We were testing an LLM-powered chatbot and asked it to show cars of different colors. Harmless, right? But then, due to hallucination, the chatbot suddenly triggered a service booking flow through a tool call (via MCP). 😅
Luckily, nothing harmful happened—the user never went through with completing the booking. But the incident made us ask an important what if:
👉 What if the tool call had been something more sensitive, like updating or deleting records in the database?
That’s when the power of IAM became even more obvious. Imagine if IAM could dynamically provision access for both the user and the bot based on the conversation context. 🛡️
This idea hints at the next frontier: IAM systems that don’t just enforce static policies but adapt in real-time to dynamic, AI-driven interactions.
As AI agents and LLMs continue to become integral to applications, security challenges grow in ways traditional RBAC and IAM were never designed to handle.
An AI agent is not just another user — it can:
- 🔄 Call APIs on behalf of humans.
- 🧩 Chain multiple tools together (MCP, plugins, services).
- 📦 Access sensitive data sources like PII, internal APIs, or even databases.
This makes access control the last line of defense when things go wrong.
Controlling the MCP Layer ⚙️
The Model Context Protocol (MCP) allows LLMs to call tools and interact with external systems. But here’s the risk: hallucinations or prompt injection can push the agent to trigger actions that weren’t intended.
IAM can help by:
- 🔐 Restricting which tools an agent is allowed to call.
- 🛑 Blocking unsafe actions (like database writes or deletes) unless explicitly provisioned.

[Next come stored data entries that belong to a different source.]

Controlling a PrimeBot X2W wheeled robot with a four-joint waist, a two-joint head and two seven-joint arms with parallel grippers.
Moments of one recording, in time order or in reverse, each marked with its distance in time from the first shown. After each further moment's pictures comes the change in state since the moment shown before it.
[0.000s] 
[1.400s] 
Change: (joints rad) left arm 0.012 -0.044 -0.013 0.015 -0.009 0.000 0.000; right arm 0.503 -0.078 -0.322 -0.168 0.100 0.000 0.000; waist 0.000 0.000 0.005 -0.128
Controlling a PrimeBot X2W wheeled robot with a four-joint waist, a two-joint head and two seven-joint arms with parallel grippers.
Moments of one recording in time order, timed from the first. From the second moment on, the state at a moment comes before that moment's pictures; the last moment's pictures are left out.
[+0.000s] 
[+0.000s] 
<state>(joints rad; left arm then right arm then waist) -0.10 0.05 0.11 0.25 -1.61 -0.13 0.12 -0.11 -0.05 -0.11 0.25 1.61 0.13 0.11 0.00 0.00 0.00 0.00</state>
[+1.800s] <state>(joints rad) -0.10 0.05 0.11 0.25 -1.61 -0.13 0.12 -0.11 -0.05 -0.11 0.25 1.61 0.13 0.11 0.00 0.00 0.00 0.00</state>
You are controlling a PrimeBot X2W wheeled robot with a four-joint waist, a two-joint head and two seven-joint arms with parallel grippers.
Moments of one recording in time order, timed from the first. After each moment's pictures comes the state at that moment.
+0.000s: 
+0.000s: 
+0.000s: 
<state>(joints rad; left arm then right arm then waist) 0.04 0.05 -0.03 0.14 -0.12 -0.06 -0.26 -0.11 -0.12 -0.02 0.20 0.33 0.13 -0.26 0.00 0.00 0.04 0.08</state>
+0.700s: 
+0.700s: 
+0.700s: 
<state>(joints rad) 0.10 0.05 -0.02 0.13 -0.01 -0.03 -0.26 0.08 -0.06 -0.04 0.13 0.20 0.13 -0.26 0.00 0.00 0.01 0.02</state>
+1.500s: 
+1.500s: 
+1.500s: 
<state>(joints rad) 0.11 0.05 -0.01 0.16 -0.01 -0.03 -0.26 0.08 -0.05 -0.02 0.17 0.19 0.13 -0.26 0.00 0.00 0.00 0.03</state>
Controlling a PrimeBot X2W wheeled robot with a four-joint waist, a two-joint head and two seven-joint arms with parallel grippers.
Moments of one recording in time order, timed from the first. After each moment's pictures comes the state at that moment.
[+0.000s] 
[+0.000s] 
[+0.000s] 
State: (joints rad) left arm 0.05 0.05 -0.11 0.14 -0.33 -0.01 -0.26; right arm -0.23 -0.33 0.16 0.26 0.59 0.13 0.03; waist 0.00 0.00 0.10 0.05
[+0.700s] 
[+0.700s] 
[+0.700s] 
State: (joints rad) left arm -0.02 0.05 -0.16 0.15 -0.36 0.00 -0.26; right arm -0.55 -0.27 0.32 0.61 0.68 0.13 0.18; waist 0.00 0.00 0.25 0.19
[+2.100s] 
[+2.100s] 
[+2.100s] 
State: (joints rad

- ⏱️ Dynamically granting short-lived permissions based on conversation context.
This ensures the agent can only operate inside a safe sandbox, even when it’s unpredictable.
Protecting the PII Layer 🛡️
LLMs often need access to Personally Identifiable Information (PII) to be useful — but this data is highly sensitive.
IAM can:
- 🎯 Enforce policies so agents see only the data they absolutely need.
- 🕵️ Redact or mask fields (e.g., hide phone numbers or partial email IDs) depending on the user’s role.
- 📊 Control column- or row-level access so no single query leaks more than intended.
By layering IAM into the PII access pipeline, we create a zero-trust boundary between agents and sensitive data.
Securing Other AI Security Layers 🧩
Beyond MCP and PII, IAM can extend into other layers of the AI stack:
- 🛂 Tool Access → Only authorized workflows should trigger certain high-risk tools (like payments, account updates, or deletion APIs).
- 📡 External APIs → IAM can act as a gatekeeper, ensuring AI agents only call APIs they’re explicitly allowed to.
- 🔄 Dynamic Access Provisioning → Just-in-time policies that grant access for the duration of a session or conversation, and then expire automatically.
The Next Step for Go IAM 🌐
The future of Go IAM is about more than static RBAC. It’s about:
- Context-aware, real-time access control for agents and LLMs.
- A single IAM layer that spans human users, bots, and AI systems.
- Security that is adaptive, not hardcoded.
In a world where AI is becoming a first-class actor in our systems, IAM is the layer that ensures safety, trust, and control.